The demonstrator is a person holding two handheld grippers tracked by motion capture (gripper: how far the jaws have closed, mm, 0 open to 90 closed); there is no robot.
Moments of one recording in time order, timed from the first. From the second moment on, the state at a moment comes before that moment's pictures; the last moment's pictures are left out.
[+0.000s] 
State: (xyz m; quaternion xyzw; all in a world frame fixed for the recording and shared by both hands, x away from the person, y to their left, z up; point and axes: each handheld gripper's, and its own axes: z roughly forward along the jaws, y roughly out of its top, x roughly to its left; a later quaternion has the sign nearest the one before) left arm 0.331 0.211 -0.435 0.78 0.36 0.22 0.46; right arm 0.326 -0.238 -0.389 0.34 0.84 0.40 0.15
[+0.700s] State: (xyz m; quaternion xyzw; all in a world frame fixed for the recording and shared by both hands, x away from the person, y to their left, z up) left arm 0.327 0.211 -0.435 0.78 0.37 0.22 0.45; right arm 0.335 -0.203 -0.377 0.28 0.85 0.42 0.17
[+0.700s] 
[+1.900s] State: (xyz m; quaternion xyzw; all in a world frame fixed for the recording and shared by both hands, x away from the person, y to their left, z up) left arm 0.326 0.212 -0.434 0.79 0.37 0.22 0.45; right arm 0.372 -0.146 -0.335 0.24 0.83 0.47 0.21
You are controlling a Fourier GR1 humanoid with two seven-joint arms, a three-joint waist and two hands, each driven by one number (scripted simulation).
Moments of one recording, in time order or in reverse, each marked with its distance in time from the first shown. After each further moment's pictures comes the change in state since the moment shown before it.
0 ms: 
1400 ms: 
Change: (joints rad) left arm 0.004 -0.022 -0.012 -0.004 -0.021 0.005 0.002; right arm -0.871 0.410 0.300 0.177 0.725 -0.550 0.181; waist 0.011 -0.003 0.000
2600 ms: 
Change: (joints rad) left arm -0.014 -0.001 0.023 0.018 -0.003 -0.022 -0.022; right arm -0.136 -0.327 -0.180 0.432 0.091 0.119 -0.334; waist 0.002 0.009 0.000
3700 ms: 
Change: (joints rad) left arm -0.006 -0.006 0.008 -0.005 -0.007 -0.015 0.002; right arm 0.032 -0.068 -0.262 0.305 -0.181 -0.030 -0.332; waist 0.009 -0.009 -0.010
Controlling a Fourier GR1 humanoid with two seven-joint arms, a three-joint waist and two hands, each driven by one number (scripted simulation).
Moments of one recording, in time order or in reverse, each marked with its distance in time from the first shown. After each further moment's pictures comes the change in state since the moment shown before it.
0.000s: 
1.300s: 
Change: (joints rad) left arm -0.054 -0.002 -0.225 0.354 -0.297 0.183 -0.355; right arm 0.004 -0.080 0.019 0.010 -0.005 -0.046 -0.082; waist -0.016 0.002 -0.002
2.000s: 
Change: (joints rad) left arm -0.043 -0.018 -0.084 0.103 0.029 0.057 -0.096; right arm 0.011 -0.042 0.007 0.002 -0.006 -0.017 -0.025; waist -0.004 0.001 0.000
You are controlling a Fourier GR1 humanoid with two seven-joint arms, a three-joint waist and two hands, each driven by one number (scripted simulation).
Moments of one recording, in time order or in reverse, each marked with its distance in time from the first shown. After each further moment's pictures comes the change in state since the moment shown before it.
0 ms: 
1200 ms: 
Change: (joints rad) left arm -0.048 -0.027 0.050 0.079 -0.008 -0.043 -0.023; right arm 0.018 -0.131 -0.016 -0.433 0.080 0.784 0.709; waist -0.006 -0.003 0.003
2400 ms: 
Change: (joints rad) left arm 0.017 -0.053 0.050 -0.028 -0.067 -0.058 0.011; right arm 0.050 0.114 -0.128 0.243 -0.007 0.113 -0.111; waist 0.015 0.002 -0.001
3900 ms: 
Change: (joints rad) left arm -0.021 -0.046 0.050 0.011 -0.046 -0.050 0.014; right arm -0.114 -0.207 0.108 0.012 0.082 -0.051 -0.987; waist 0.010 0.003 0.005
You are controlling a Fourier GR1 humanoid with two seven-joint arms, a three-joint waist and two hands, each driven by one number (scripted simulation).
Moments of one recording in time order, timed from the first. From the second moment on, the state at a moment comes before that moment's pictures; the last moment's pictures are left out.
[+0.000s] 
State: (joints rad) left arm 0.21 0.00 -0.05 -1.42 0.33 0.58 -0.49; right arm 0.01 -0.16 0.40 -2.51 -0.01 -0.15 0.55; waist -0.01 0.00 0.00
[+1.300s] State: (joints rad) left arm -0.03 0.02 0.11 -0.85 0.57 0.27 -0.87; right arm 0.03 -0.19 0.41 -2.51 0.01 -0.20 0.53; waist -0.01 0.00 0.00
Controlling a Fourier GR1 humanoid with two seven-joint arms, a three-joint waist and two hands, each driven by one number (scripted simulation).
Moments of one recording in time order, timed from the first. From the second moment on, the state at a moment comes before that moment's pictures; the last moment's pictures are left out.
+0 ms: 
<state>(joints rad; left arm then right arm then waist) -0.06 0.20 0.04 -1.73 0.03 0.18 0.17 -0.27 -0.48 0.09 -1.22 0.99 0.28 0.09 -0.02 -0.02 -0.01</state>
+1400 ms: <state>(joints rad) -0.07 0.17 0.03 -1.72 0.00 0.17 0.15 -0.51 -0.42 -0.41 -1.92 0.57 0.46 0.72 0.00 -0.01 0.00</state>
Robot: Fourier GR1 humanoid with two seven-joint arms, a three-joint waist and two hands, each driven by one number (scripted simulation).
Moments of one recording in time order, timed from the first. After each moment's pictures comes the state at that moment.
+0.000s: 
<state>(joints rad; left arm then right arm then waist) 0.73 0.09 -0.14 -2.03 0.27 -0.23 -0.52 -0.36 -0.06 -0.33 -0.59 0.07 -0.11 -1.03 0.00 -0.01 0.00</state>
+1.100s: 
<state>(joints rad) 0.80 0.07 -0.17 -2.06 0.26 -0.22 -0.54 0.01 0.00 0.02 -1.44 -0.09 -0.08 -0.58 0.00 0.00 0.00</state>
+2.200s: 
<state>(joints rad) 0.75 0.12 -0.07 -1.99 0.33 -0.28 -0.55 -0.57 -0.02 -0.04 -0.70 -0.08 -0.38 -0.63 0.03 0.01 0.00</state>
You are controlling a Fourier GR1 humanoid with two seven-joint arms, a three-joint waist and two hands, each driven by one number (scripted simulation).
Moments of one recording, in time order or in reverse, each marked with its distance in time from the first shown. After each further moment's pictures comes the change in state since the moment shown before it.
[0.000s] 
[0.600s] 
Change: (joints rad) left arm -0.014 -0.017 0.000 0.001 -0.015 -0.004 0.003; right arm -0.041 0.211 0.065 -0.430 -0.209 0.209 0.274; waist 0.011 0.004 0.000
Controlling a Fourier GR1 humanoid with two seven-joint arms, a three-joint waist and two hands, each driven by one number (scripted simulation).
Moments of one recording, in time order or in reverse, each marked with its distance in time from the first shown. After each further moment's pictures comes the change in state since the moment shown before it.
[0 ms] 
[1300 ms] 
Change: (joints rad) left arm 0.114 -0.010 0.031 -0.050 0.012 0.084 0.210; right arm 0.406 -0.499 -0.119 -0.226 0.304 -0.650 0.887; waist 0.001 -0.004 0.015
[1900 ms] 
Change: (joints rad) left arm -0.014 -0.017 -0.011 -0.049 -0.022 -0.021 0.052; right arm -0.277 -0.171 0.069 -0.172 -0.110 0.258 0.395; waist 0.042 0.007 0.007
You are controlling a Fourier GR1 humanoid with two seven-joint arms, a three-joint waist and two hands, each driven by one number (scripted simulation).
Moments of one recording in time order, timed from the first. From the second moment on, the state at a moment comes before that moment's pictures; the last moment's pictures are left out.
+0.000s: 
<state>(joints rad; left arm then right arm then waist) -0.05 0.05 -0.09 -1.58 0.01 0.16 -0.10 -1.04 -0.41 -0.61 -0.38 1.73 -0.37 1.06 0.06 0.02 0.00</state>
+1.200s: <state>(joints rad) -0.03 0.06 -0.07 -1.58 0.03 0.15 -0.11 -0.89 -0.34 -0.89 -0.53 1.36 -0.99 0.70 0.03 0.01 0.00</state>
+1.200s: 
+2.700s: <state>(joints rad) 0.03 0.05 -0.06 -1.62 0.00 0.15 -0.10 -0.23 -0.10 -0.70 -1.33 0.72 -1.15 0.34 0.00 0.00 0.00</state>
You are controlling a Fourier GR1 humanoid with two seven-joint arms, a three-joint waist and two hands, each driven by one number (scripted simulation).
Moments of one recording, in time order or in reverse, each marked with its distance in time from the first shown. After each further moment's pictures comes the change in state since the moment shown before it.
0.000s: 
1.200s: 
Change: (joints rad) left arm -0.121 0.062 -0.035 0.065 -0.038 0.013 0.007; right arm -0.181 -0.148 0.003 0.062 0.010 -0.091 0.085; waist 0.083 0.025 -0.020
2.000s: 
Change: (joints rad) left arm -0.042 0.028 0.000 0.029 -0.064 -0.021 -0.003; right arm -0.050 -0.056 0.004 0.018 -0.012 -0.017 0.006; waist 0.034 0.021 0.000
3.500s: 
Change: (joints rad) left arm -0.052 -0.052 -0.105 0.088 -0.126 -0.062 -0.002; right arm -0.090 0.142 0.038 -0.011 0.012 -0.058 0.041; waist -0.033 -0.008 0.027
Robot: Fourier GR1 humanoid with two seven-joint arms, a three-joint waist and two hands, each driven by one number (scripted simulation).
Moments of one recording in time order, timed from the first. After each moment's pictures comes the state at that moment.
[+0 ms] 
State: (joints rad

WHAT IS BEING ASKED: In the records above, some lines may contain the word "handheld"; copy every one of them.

RESULT OF THE TASK:
The demonstrator is a person holding two handheld grippers tracked by motion capture (gripper: how far the jaws have closed, mm, 0 open to 90 closed); there is no robot.
State: (xyz m; quaternion xyzw; all in a world frame fixed for the recording and shared by both hands, x away from the person, y to their left, z up; point and axes: each handheld gripper's, and its own axes: z roughly forward along the jaws, y roughly out of its top, x roughly to its left; a later quaternion has the sign nearest the one before) left arm 0.331 0.211 -0.435 0.78 0.36 0.22 0.46; right arm 0.326 -0.238 -0.389 0.34 0.84 0.40 0.15

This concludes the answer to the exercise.